How do I make it to copy a table with the same columns types?
import pymssql
import pandas as pd
from sqlalchemy import create_engine
db_server= 1.2.3.4\\r2
db_database="Test_DB"
db_user="vaf"
db_password="1234"
local_db_server="1.1.1.1\\r2"
local_db_database="Test_DB"
local_db_user="vaf"
local_db_password="1234"
some_query=("""
select * from some_table
""")
def main():
conn=pymssql.connect(server=local_db_server,user=local_db_user,password=local_db_password,database=local_db_database,charset='UTF-8')
data=pd.io.sql.read_sql(some_query,conn)
connection_string='mssql+pymssql://{}:{}#{}/{}'.format(db_user,db_password,db_server,db_database)
engine=create_engine(connection_string)
data.to_sql(name="some_table",con=engine,if_exists='replace',index=False)
if __name__ == "__main__":
main()
Thanks
Consider three approaches:
SPECIFY TYPES (proactive as it anticipates ahead)
Using the dtype argument of pandas.DataFrame.to_sql, pass a dictionary of sqlalchemy types for named columns.
data.to_sql(name="some_table", con=engine, if_exists='replace', index=False,
dtype={'datefld': sqlalchemy.DateTime(),
'intfld': sqlalchemy.types.INTEGER(),
'strfld': sqlalchemy.types.VARCHAR(length=255),
'floatfld': sqlalchemy.types.Float(precision=3, asdecimal=True),
'booleanfld': sqlalchemy.types.Boolean}
DELETE DATA (proactive as it anticipates ahead)
Clean out table with DELETE action query. Then, migrate only the data from pandas to SQL Server without structurally changing table since to_sql replace argument re-creates the table. This approach assumes dataframe is always consistent (no new columns / changed types) with database table.
def main():
connection_string = 'mssql+pymssql://{}:{}#{}/{}'\
.format(db_user,db_password,db_server,db_database)
engine = create_engine(connection_string)
# IMPORT DATA INTO DATA FRAME
data = pd.read_sql(some_query, engine)
# SQL DELETE (CLEAN OUT TABLE) VIA TRANSACTION
with engine.begin() as conn:
conn.execute("DELETE FROM some_table")
# MIGRATE DATA INTO DATA FRAME (APPEND NOT REPLACE)
data.to_sql(name='some_table', con=engine, if_exists='append', index=False)
MODIFY COLUMN (reactive as it fixes ad-hoc)
Alter the column after migration with a DDL SQL statement.
def main():
connection_string = 'mssql+pymssql://{}:{}#{}/{}'\
.format(db_user,db_password,db_server,db_database)
engine = create_engine(connection_string)
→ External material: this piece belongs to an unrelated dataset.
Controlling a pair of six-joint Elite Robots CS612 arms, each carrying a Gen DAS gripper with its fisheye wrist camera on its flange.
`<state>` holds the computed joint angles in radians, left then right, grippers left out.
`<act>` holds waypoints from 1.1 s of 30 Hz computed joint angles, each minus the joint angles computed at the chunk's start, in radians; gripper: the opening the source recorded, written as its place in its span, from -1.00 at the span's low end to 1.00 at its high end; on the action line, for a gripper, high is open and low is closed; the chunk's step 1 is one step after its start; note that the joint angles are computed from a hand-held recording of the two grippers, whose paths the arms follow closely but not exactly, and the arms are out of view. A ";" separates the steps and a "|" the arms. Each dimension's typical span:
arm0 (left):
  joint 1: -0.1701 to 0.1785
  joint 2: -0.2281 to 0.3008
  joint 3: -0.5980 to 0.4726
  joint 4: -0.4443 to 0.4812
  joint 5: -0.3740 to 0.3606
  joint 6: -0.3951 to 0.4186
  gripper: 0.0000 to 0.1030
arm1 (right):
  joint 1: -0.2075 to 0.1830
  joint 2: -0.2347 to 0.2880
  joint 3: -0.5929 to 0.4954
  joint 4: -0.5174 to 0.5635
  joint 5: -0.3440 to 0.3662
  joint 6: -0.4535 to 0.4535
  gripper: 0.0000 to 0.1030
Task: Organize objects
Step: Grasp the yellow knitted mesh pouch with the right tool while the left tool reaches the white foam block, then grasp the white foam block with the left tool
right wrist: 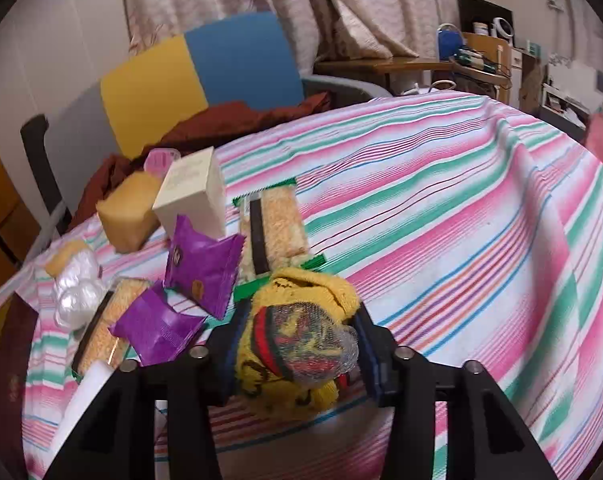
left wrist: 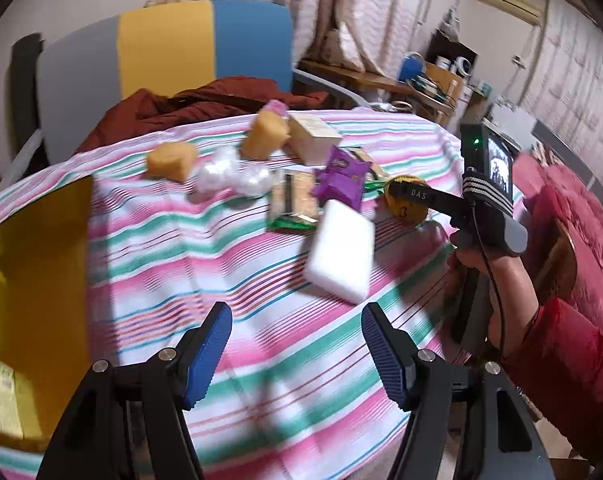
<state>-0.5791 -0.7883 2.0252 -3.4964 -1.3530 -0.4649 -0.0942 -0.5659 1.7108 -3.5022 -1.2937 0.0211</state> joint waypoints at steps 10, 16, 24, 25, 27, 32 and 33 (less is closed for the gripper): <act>-0.018 0.066 -0.148 0.103 0.017 0.284 0.34 | -0.009 0.010 0.020 -0.104 -0.050 0.098 -0.14; -0.015 0.097 -0.200 0.153 0.002 0.335 0.34 | -0.014 0.016 0.013 -0.093 -0.032 0.112 -0.12; -0.014 0.127 -0.211 0.121 0.039 0.304 0.33 | -0.013 0.019 0.008 -0.085 -0.033 0.112 -0.11; -0.015 0.131 -0.212 0.115 0.049 0.304 0.33 | -0.013 0.019 0.007 -0.084 -0.031 0.112 -0.11; -0.014 0.134 -0.211 0.114 0.051 0.301 0.33 | -0.013 0.020 0.007 -0.084 -0.031 0.111 -0.11; -0.008 0.126 -0.188 0.043 0.001 0.297 0.34 | -0.015 0.021 0.005 -0.082 -0.025 0.114 -0.09; -0.007 0.124 -0.182 0.023 -0.010 0.299 0.34 | -0.015 0.022 0.005 -0.082 -0.025 0.115 -0.09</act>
<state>-0.5861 -0.6639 1.8432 -3.4735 -1.3632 -0.1655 -0.1091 -0.5443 1.7159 -3.5841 -1.3189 0.1359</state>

# IMPORT DATA INTO DATA FRAME
data = pd.read_sql(some_query, engine)
# MIGRATE DATA INTO DATA FRAME
data.to_sql(name="some_table", con=engine, if_exists='replace', index=False)
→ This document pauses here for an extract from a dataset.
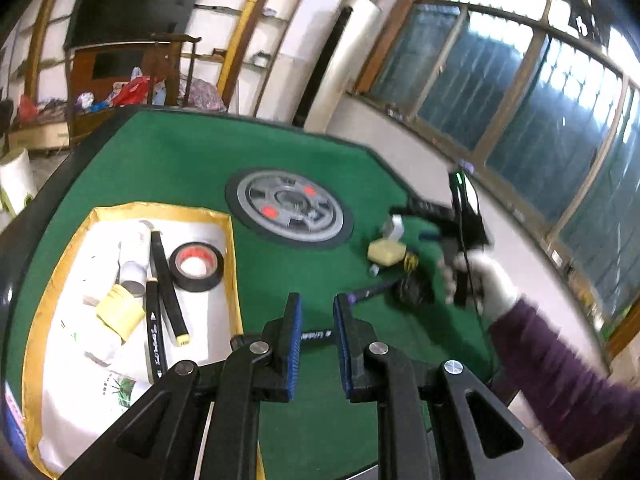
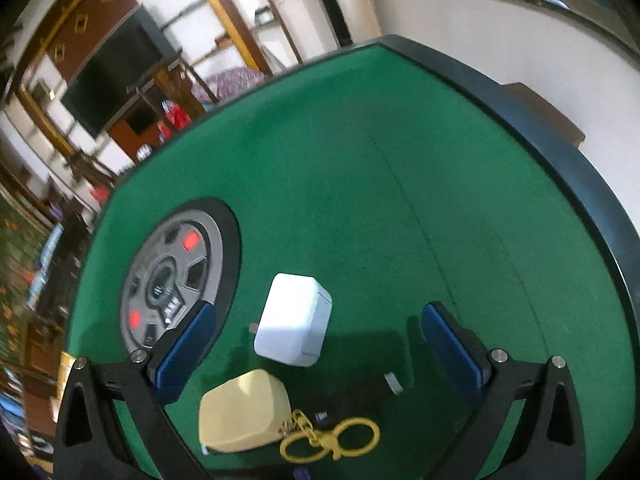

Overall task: Organize rigid objects
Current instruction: 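Grasp the black marker lying on the black disc with the left gripper, then lift the marker with left while right grasps the white plug adapter, then carry the marker and plug over the tray and open both grippers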

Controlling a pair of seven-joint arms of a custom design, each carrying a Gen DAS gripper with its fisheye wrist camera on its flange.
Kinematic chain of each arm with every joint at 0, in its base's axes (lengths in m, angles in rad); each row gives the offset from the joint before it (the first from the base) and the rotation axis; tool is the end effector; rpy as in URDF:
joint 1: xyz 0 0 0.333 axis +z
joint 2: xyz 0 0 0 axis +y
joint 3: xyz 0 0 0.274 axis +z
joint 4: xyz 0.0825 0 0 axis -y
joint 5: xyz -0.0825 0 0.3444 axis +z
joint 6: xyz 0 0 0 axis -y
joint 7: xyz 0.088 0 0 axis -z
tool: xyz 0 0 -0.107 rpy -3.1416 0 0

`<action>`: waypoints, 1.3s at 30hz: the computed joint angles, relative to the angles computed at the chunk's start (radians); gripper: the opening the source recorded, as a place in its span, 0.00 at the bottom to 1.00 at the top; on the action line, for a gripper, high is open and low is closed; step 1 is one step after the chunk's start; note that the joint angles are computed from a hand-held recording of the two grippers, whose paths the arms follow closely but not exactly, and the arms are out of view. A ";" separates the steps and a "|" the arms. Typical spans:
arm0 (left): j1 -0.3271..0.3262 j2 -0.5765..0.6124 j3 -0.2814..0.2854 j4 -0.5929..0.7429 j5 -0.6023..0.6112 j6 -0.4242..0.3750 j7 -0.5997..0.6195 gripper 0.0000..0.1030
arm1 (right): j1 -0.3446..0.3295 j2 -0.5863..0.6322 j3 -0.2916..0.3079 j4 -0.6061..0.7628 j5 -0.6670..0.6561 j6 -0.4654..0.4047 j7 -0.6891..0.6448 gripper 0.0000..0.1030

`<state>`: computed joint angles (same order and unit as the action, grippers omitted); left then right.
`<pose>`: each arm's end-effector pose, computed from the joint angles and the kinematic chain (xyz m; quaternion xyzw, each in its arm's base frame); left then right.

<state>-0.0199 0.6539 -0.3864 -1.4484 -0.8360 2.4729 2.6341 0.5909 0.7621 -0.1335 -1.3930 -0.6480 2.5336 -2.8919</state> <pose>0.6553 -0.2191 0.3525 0.3542 -0.8254 0.4388 0.0279 0.6168 0.3350 0.2870 -0.3403 0.8843 -0.1905 0.2568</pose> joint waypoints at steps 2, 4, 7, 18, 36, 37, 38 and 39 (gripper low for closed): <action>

# ALTER COLUMN TYPE (ASSUMING USER HAS RIGHTS/PRIVILEGES)
with engine.begin() as conn:
conn.execute("ALTER TABLE some_table ALTER COLUMN mytextcolumn VARCHAR(255);")
I recommend the second approach as I believe databases should be agnostic to application code like python and pandas. Hence, initial build/re-build of table schema should be a planned, manual process, and no script should structurally change a database on the fly, only interact with data.